The idea that an AI lab would pay a small army of human artists to create training data for $animal on $transport just to cheat on my stupid benchmark delights me.
They were caught using all the data on the internet without asking for permission or compensating anyone. And it has cost them nothing and earned them billions so far.
Vetting them for the potential for whistleblowing might be a bit more involved. But conspiracy theories have an advantage because the lack of evidence is evidence for the theory.
Huh? AI labs are routinely spending millions to billions to various 3rd party contractors specializing in creating/labeling/verifying specialized content for pre/post-training.

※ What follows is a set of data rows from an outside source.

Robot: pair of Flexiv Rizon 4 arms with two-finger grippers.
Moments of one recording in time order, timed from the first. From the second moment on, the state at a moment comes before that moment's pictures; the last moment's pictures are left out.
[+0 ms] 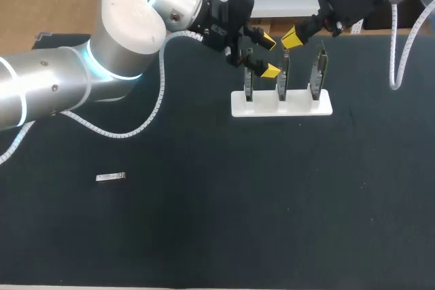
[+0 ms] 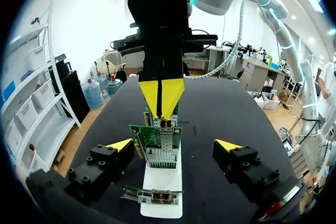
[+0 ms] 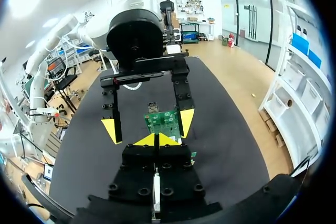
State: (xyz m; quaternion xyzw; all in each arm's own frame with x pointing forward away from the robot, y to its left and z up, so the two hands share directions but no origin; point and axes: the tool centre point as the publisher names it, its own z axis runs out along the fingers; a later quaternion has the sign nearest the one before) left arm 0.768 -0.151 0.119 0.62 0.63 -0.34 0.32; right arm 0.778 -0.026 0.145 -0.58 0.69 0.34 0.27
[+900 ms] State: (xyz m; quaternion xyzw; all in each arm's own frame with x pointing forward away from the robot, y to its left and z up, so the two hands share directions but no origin) left arm 0.768 -0.151 0.119 0.62 0.63 -0.34 0.32; right arm 0.788 -0.028 0.176 -0.59 0.66 0.34 0.32
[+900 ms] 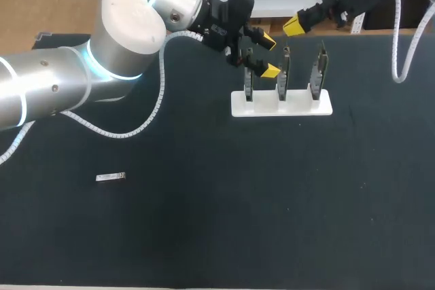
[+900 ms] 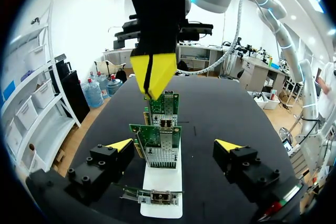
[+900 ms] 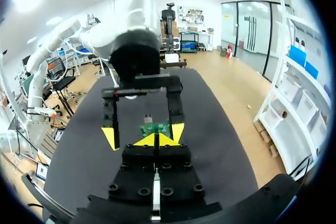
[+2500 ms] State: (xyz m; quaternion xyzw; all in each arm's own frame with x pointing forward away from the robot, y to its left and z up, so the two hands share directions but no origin) left arm 0.768 -0.151 0.119 0.62 0.63 -0.34 0.32; right arm 0.768 -0.138 0.153 -0.60 0.64 0.38 0.29
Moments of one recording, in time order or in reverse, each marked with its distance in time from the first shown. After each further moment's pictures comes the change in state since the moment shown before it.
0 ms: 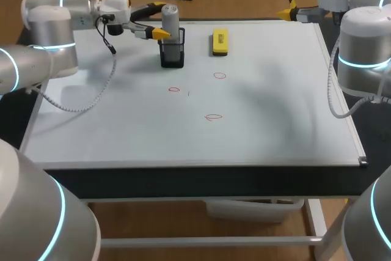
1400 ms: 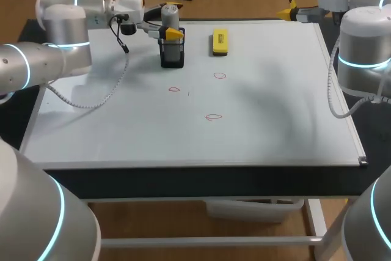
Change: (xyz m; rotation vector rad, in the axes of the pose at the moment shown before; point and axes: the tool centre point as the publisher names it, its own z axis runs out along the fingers) left arm -0.002 0.003 0.033 -0.008 -0.007 0.000; right arm 0.000 0.000 0.000 0.000 0.000 0.000
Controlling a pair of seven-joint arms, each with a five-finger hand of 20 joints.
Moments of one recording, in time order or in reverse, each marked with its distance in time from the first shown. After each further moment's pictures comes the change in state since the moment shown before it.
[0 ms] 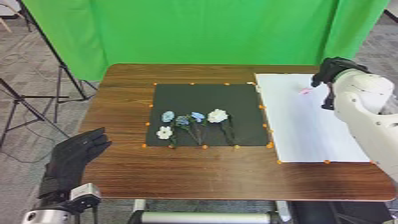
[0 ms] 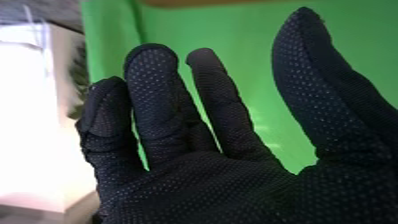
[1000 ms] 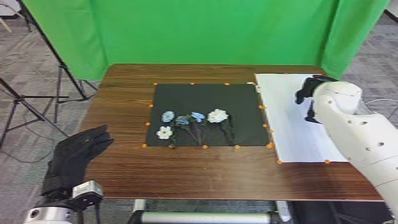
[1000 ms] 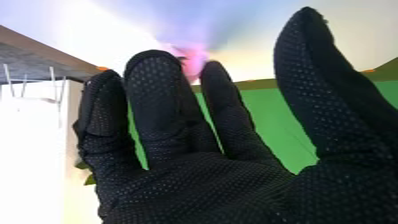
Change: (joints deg) left arm -1.8 -1.2 0.7 0.4 0.8 -1.2 -0.8; right arm 2.5 -8.0 -2.1 9.2 0.0 -6.1 1.2
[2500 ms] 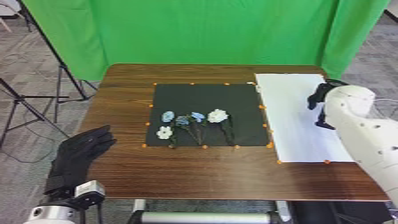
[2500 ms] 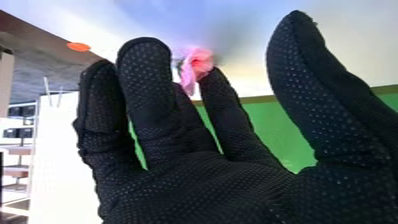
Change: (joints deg) left arm -0.8 0.3 0.7 0.3 0.1 -0.4 -0.6; right arm -2.6 2.1 3.0 0.2 2.6 -0.5 3.0
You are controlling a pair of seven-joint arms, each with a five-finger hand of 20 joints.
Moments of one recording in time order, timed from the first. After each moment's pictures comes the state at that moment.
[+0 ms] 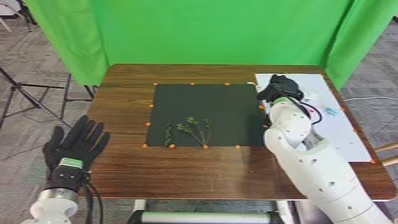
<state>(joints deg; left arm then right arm) 132.4 -50.5 -94.0 -122.8 -5.9 12.1 28.1 -71.0 -64.2 60.7 -92.8 -140.1 -8.7 44.3</state>
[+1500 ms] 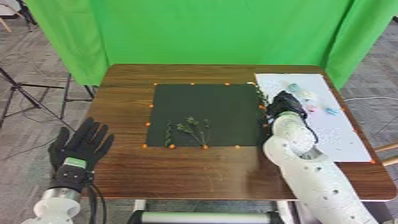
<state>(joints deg) 131.9 -51.4 -93.8 -122.9 -5.9 13.3 25.4 -77.9 -65.7 65.3 -93.8 -126.3 4.5 49.1</state>
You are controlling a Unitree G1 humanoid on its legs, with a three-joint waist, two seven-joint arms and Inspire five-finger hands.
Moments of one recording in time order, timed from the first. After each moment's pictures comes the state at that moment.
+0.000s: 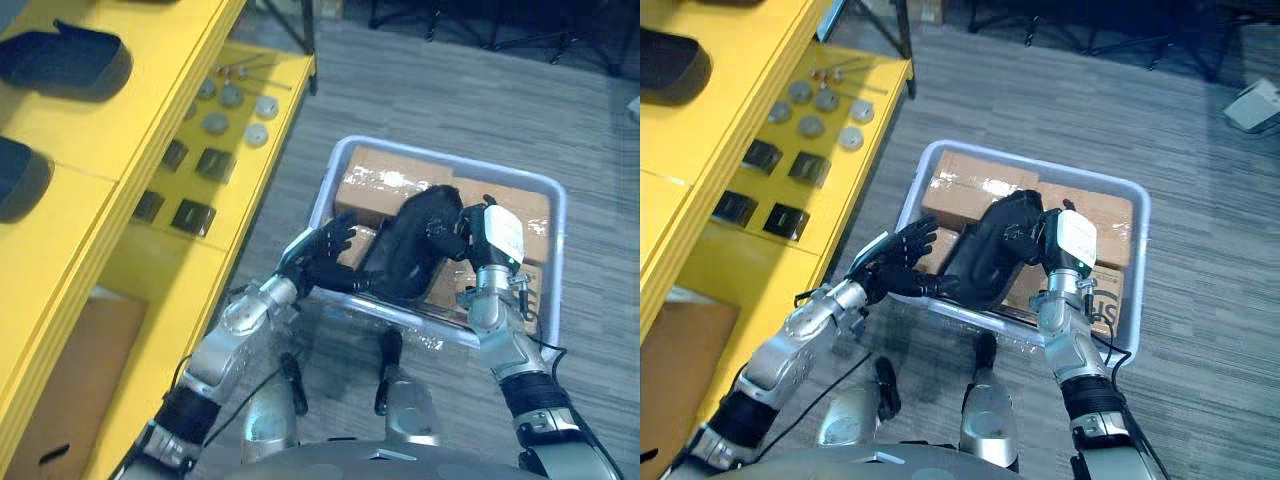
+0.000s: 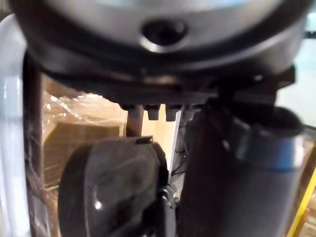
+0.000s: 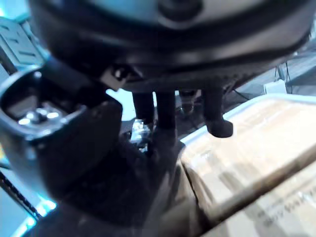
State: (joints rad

This would just be one more checkbox buried in hundreds of pages of requests, and compared to plenty of other ethical grey areas like copyright laundering with actual legal implications, leaking that someone was asked to create a few dozen pelican images seems like it would be at the very bottom of the list of reputational risks.
How do you think who's in on that? Not only pelicans, I mean, the whole thing. CEOs, top researchers, select mathematicians, congressmen? Does China participate in maintaining the bubble?
I, myself, prefer the universal approximation theorem and empirical finding that stochastic gradient descent is good enough (and "no 'magic' in the brain", of course).
Well, since we're all talking about sourcing training material to "benchmaxx" for social proof, and not litigating the whole "AI bubble" debate, just the entire cottage industry of data curation firms:
I think no matter what happens with AI in the future, there will always be a subset of people with elaborate conspiracies about how it's all fake/a hoax.
I'm not saying it's a hoax. If it gets better because of that data, tant mieux, but we have to be clear eyed about what these models are actually doing. Especially when companies don't explain what they've done.
Would it not be better to have 100 such tests "Pelican on bicycle", "Tiger on stilts"..., and generate them all for every new model but only release a new one each time. That way you could show progression across all models, attempts at benchmaxxing would be more obvious.
Given the crazy money and vying for supremacy among AI companies right now it does seem naive to belive that no attempt at better pelicans on bicycles is being made. You can argue "but I will know because of the quality of ocelots on skateboards" but without a back catalog of ocelots on skateboards to publish its one datapoint and leaves the AI companies with too much plausible deniability.
The pelicans-on-bicycles is a bit of fun for you (and us!) but it has become a measure of the quality of models so its serious business for them.
There is an assymetry of incentives and high risk you are being their useful idiot. Sorry to be blunt.
Or indeed do the Markov chain conceptual slip. Pelican on bicycle, badger on stool, tiger on acid. Pelican on bicycle is definitely cooked, though: people know it and it's talked about in language.